That's too bad. I always liked the raw radar imagery. (OK, not really raw, but the same images that real forecasters get.) The Weather Channel is too mainstream; all their imagery is editorialized and dumbed down for an audience that just wants to know if it's going to rain today.
I guess I will have to write a quick perl script to generate my own images now.
>The Weather Channel is too mainstream; all their imagery is editorialized and dumbed down for an audience that just wants to know if it's going to rain today.
Not to mention that their forecasts are presented in a way that is statistically incoherent. Look at their hourly forecasts, then click to break down by 15 minute intervals. It is common to see things like "rain during 2:00-3:00 = 30%", and then also have something like 50% during one of the 15 minute intervals within that time range. I have yet to come up with a hypothesis for what those percentages could mean, and have that scenario be possible.
30% chance of rain actually means 30% of the area is projected to have rain covering it rather than there being a 30% chance you will be rained on.
An unlikely, but theoretically possible way to get 50% inside of 15 minute interval but 20% over an hour would be if the model prodicted very widespread rain in a band moving over an area and time weighted the percentage.

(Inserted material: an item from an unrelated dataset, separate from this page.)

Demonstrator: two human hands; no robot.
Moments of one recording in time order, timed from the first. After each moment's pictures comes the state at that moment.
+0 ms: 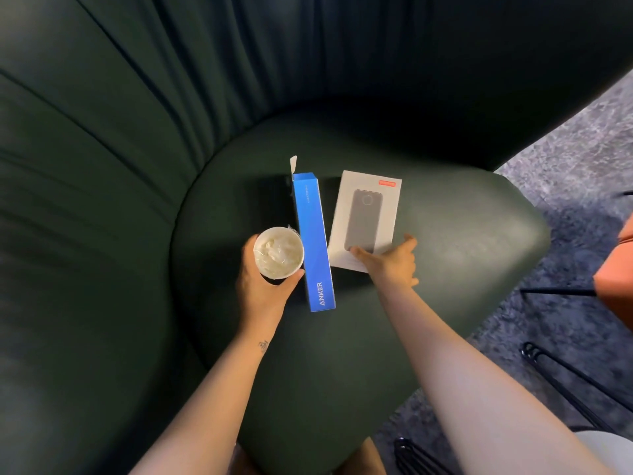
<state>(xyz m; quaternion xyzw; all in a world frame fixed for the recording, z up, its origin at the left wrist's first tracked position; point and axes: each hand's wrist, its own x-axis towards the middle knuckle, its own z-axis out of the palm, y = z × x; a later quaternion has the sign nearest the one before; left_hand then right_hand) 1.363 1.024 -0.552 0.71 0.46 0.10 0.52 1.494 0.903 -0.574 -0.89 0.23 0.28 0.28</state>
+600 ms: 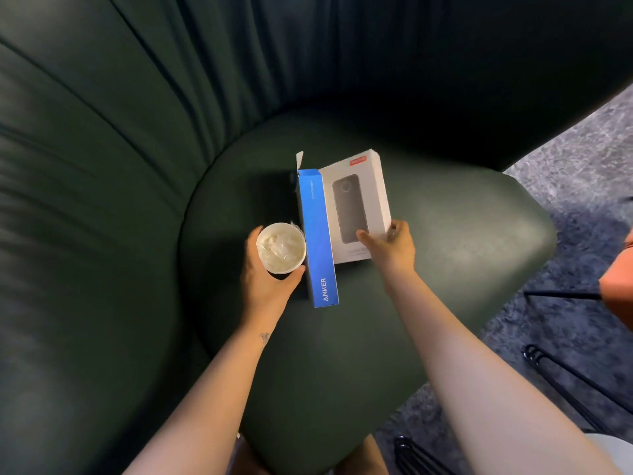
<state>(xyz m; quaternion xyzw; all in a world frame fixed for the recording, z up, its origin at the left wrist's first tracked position) 1.357 1.031 -0.555 0.71 0.47 0.07 0.52 1.497 0.916 -0.557 -0.87 0.14 0.30 0.36</state>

> 30% chance of rain actually means 30% of the area is projected to have rain covering it
Common misconception. The Chance of precipitation is actually stating that historically, given these conditions x% of days produced precipitation. It is a statement of the odds that it will rain at all.
That site you provide (or cite) is the only one I can find that describes it that way. Every other source describes the otherway which I still think is correct:
No, that is the simplified explanation of how the average person should think about it. We are talking about the definition and a possible way to get the odd results the OP mentioned observing.

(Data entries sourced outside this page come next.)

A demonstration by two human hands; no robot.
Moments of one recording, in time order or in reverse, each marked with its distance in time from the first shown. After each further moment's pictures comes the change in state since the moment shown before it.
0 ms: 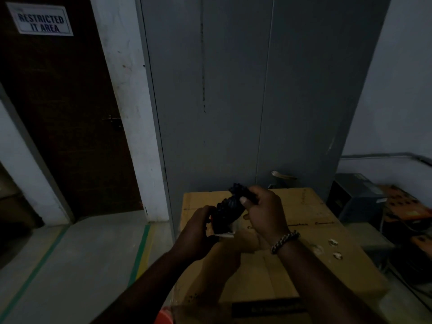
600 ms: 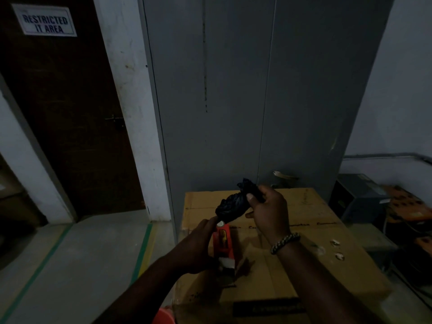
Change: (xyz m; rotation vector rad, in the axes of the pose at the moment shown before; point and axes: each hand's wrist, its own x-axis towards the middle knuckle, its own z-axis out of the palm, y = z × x) left_hand -0.019 0.003 -0.013 0.137 -0.349 -0.020; right_hand -0.001 0.003 0.001 0.173 0.099 0.096
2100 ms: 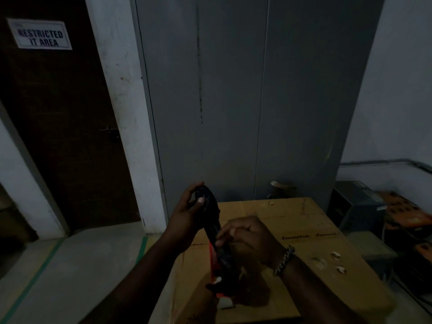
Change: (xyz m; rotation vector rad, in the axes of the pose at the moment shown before) left_hand 0.049 0.026 -0.062 -1.237 0.397 -0.031; right_hand -0.008 -0.001 0.001 0.209 -0.709 -0.162
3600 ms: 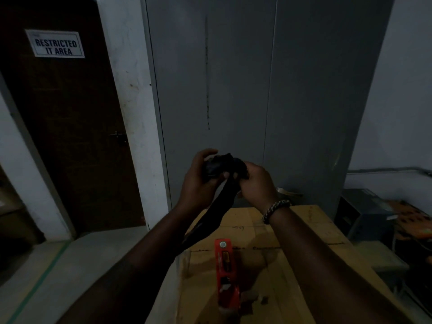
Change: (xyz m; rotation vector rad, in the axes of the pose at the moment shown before) left_hand 0.034 0.075 0.041 0.612 0.059 0.563; right_hand 0.099 -0.054 -0.037 -0.386 0.512 0.035
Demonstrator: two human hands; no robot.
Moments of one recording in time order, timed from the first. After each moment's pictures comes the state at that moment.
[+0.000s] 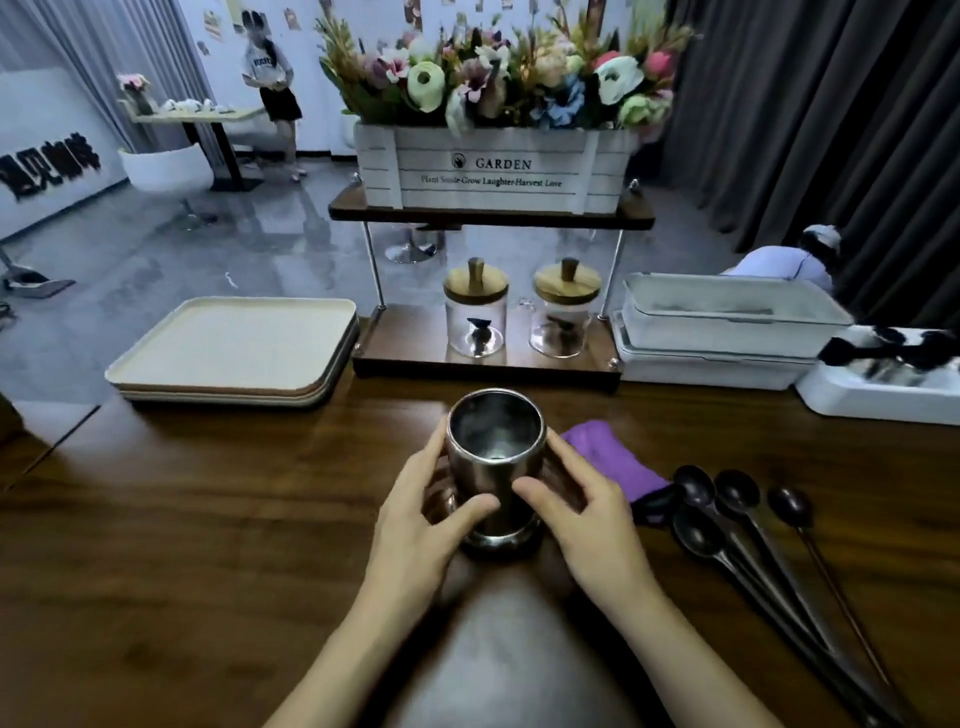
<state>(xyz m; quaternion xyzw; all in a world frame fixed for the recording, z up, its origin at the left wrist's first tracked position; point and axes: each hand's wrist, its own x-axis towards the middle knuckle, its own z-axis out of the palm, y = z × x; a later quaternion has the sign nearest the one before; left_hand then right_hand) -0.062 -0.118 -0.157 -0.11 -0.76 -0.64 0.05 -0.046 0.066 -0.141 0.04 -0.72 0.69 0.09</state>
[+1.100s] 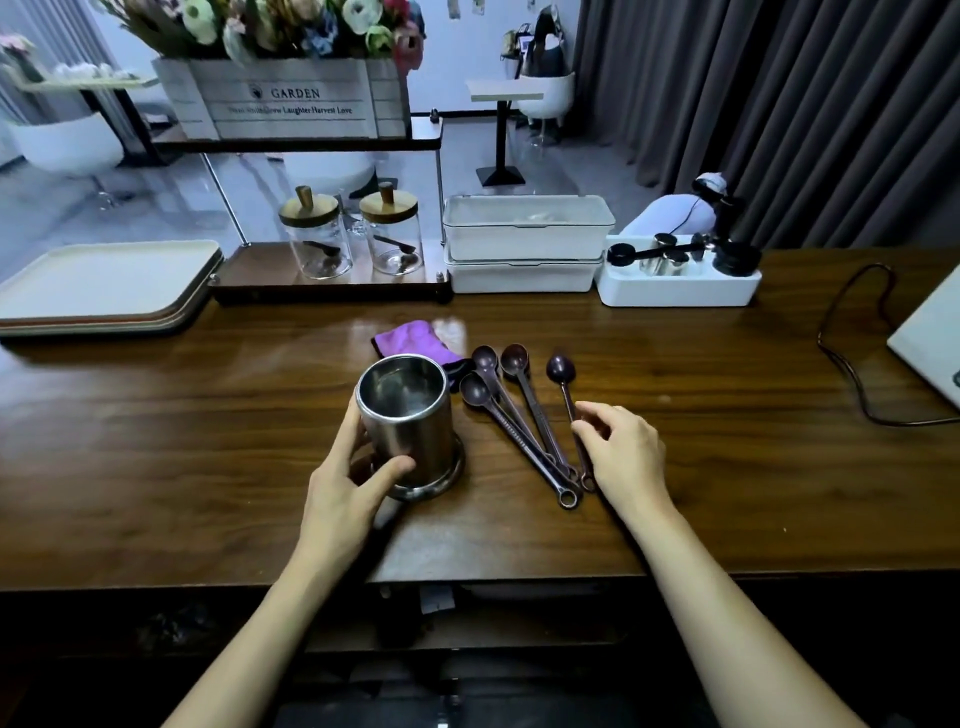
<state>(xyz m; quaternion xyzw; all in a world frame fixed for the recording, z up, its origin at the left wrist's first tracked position) 0.074 0.016 -0.194 -0.05 -0.80 -0.60 0.05 0.089 0.319 -0.189 -0.17 -0.92 0.32 0.16</state>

Purely speculating, but it may be the expected duration of rain. So 30% in one hour means on the average it will rain 18 minutes within that hour and 50% of 15 mins would be 7.5 rainy minutes.
My real guess is that they have independent models for different time resolutions.
My understanding is that this would mean that ~30% of the computer models predict rain between 2:00-3:00. I doubt they would stake everything on a singular model, but I could be wrong.
If you're an OS X or iOS user, check out RadarScope: http://www.basevelocity.com/RadarScope/ - it's a prosumer weather radar app, and it's got what you're looking for. I'm not affiliated with them in any way, just a happy user.
I guess I will have to write a quick perl script to generate my own images now.